Großbuchstaben, »Ich bin jetzt weg«, »liebe Grüße« kleiner und darunter. Mehr gab es nicht zu schreiben, das wusste er. Er hatte keine Pläne, nur den einen großen vielleicht, der vom Wegsein. Er wollte nicht in die Wildnis, nicht nach Amerika, er mochte keine giftigen Tiere, war aber weniger wählerisch, was die Stromversorgung anbelangte. Hygiene, Ausrufezeichen. Die Idee einer Einsamkeit, aber nicht die, die am einfachsten war, nicht die in seiner Wohnung in Wien. Er las Bücher über Auswanderer und Abenteurer, verschmähte aber Jack London und Mark Twain in deren ganzen Existenz, aus Absicht. Würde man irgendwann einmal seine Leiche finden, wie die von Chris McCandless damals in Alaska, fände man unterstrichen in einem seiner Bücher von Bruce Chatwin den Satz: ‚Der Mensch, der ruhig in einem verdunkelten Zimmer sitzt, hat die besten Aussichten, von Halluzinationen und Selbstbeobachtung gequält zu werden und dem Wahnsinn heimzufallen.‘ Amerikanische Hirnspezialisten haben laut Chatwin auch herausgefunden, dass eine monotone Umgebung und mühselige, regelmäßige Aktivitäten zu Verhaltensweisen führen, die Müdigkeit, nervöse Verstimmung, Apathie, Ekel vor sich selbst sowie gewalttätige Reaktionen hervorrufen. »Ekel vor sich selbst« hatte er doppelt unterstrichen.
Grundgütiger, dachte er sich mehrmals pro Tag, und konnte sich kaum mehr auf etwas anderes konzentrieren. Nachdem er wusste, dass nie der richtige Zeitpunkt kommen würde, diese Stadt zu verlassen, wollte er auch nicht länger darauf warten. In seinem Kopf war es ja bereits relativ klar, ganz theoretisch war er bereits weg, eine abgemachte Sache, super Plan. Er hatte sich aus Zuversicht seit 19 Monaten schon keine Jahreskarte mehr besorgt, kaufte monatlich, vorausschauend und clever, wie er fand. So konnte er ohne Geldverlust die Stadt verlassen, ohne Reue, die letzten Monate eventuell nicht ausgefahren zu sein. Nichts konnte ihn halten, keine Beziehung und schon gar keine Jahreskarte. Gebundensein sei der erste Nagel am Kreuz, passe man bei diesen sozialen Spielchen eine Sekunde nicht auf, hänge man schneller am Kreuz, als man hämmern könne.

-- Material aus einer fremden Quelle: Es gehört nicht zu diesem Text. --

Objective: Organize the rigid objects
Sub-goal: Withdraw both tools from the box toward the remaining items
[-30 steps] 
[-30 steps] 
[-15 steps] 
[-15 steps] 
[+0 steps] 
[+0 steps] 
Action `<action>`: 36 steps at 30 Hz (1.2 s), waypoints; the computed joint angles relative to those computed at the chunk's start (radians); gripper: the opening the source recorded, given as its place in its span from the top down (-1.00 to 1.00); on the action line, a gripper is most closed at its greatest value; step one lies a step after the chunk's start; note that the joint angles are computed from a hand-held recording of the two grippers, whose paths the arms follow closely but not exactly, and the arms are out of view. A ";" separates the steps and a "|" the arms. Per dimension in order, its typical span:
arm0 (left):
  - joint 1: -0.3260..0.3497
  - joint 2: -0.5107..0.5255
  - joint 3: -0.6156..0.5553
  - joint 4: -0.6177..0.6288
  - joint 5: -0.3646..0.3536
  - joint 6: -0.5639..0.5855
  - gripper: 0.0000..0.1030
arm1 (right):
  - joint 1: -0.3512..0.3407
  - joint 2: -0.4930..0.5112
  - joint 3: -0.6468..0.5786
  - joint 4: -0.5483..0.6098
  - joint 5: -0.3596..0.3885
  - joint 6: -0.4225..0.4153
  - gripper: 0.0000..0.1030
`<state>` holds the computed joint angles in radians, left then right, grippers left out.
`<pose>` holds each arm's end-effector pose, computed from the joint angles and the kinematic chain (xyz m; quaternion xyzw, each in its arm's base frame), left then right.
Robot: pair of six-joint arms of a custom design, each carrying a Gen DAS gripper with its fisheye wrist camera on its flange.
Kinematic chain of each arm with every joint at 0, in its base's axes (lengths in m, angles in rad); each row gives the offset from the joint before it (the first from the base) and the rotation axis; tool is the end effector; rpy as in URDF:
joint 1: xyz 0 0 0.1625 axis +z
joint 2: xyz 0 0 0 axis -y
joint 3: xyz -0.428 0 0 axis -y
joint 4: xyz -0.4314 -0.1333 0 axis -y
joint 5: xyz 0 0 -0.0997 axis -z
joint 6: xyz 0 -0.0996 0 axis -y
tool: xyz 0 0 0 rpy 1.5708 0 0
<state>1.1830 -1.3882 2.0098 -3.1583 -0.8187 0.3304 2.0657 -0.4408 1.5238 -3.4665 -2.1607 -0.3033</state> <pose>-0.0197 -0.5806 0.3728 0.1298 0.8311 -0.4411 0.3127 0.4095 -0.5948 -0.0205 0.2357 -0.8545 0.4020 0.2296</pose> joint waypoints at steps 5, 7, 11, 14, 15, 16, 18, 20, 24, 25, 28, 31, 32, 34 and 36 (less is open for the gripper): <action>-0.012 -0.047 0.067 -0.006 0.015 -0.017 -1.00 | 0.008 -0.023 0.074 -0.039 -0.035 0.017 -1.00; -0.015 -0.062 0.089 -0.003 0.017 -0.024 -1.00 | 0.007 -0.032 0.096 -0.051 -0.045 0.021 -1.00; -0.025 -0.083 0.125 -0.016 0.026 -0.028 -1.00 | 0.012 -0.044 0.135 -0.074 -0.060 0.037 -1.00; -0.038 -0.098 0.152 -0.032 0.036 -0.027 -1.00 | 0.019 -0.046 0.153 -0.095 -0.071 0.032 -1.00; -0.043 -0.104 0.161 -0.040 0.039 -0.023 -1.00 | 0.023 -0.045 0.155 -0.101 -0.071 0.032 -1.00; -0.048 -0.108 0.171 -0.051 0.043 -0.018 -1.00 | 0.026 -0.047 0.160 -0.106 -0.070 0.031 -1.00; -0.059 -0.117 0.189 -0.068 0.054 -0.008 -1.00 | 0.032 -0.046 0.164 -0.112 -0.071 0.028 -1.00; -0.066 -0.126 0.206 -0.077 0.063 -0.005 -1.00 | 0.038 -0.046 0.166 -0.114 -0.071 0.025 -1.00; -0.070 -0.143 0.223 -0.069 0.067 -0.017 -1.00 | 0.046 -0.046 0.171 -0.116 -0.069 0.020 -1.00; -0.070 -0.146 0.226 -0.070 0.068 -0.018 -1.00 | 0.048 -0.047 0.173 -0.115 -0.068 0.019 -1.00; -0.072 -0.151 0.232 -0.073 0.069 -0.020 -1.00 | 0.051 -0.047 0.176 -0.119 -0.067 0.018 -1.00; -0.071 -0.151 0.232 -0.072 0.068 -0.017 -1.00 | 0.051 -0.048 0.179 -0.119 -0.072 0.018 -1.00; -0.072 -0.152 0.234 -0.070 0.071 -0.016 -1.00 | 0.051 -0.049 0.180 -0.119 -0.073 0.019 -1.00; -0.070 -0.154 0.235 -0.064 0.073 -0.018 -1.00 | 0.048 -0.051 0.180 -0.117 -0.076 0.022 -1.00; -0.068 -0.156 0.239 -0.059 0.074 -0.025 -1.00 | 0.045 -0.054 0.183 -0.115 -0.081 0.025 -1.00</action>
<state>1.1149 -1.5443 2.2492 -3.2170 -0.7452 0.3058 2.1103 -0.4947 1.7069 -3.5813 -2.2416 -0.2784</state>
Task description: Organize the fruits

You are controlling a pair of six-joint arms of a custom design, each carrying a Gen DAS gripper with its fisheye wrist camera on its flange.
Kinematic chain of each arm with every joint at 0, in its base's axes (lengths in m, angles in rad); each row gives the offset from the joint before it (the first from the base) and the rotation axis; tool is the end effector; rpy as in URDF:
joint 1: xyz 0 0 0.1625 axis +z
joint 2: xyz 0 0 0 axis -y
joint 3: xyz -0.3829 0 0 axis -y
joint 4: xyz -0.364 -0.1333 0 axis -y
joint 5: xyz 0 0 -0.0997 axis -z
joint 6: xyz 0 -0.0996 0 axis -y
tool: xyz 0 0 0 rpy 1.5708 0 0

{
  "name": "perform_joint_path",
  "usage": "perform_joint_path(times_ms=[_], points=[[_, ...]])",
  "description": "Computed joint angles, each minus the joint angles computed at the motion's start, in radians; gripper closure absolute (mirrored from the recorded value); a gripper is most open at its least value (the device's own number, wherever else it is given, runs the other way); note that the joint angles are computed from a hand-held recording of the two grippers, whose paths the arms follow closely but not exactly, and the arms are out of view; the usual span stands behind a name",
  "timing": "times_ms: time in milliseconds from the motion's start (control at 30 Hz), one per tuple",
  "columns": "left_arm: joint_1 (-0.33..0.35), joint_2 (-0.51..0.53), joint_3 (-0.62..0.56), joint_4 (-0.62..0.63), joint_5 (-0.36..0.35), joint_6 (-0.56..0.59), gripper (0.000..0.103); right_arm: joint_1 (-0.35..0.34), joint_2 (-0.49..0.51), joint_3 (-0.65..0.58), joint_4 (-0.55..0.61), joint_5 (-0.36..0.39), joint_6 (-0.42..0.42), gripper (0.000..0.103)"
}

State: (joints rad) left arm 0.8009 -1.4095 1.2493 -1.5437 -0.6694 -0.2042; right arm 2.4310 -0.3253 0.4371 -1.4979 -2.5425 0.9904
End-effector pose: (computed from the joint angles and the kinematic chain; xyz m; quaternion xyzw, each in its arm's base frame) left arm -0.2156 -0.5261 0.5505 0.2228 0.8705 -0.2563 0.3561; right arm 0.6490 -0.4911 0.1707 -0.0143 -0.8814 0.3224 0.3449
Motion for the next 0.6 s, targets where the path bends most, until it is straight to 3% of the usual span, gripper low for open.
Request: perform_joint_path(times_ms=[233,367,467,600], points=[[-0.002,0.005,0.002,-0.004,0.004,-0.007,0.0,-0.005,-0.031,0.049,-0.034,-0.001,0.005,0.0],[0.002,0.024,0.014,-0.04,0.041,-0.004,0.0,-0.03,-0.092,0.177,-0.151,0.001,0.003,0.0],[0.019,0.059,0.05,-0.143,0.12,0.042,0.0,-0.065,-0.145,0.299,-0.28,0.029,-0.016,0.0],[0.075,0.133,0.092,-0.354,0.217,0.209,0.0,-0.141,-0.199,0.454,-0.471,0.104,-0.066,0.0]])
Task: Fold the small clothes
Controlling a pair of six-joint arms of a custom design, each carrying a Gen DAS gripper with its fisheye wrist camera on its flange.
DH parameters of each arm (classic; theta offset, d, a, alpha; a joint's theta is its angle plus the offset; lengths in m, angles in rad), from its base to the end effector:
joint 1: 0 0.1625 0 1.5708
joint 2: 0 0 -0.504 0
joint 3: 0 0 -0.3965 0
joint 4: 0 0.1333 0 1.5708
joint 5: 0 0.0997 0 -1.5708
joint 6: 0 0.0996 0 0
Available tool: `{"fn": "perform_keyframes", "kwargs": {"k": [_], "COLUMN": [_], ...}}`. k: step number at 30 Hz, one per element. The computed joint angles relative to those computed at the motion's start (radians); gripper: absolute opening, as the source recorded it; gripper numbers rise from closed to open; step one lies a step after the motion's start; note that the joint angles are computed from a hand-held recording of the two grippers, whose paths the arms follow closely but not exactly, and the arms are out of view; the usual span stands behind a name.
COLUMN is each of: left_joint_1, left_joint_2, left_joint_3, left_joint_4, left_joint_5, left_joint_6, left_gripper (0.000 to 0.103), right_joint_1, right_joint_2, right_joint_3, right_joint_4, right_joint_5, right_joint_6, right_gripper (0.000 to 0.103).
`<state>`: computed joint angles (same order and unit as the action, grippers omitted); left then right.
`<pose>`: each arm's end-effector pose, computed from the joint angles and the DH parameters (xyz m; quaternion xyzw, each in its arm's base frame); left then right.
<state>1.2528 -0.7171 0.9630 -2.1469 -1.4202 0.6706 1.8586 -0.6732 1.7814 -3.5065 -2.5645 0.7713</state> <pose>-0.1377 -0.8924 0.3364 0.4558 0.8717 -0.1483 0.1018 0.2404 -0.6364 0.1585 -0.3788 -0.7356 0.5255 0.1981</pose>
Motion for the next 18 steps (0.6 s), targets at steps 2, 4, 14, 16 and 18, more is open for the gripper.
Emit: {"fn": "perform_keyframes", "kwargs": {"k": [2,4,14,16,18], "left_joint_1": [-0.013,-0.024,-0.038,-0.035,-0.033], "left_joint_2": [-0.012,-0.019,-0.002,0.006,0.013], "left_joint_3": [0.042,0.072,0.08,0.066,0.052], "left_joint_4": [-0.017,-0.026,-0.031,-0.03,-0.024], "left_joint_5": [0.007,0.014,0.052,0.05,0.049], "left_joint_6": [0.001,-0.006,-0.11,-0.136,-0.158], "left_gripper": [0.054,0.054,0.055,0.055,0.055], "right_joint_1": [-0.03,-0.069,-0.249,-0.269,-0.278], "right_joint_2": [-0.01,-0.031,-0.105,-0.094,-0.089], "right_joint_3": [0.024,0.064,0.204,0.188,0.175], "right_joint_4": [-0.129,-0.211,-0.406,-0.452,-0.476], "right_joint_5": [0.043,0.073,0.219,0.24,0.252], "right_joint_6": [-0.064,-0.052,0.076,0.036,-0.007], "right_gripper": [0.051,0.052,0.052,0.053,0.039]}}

Was er an Wien am wenigsten mochte, waren die Menschen, die Touristen im ersten Bezirk, die eingeschränkten Öffnungszeiten im Café Jelinek und den Monat Februar. Das Spazieren durch die innere Stadt hingegen, Flanieren mochte er nicht dazu sagen, gab ihm das wohlige Gefühl, selbst ein Tourist zu sein. Gerne sah er sich die Postkarten an den Souvenirständen genauer an, Sisi vor und in Schönbrunn, Kaffeegedeck, porträitiert im bekannten Sperl oder Bräunerhof, grimmige Fiakerkutscher vor Pferd, Stephansdom ganz oder Wien-Ansicht von oben. Gerne saß er auch im Wiener Kaffeehaus und wunderte sich über unwissende Konsumenten, die in der Regel Melange von großer Brauner nicht unterscheiden konnten. Er wunderte sich nur, es war kein Hass. Er hatte großen Respekt vor den angekündigten, gewalttätigen Reaktionen, da er wusste, wie sie entstehen, wollte er sich ganz behutsam, aber stark davon distanzieren.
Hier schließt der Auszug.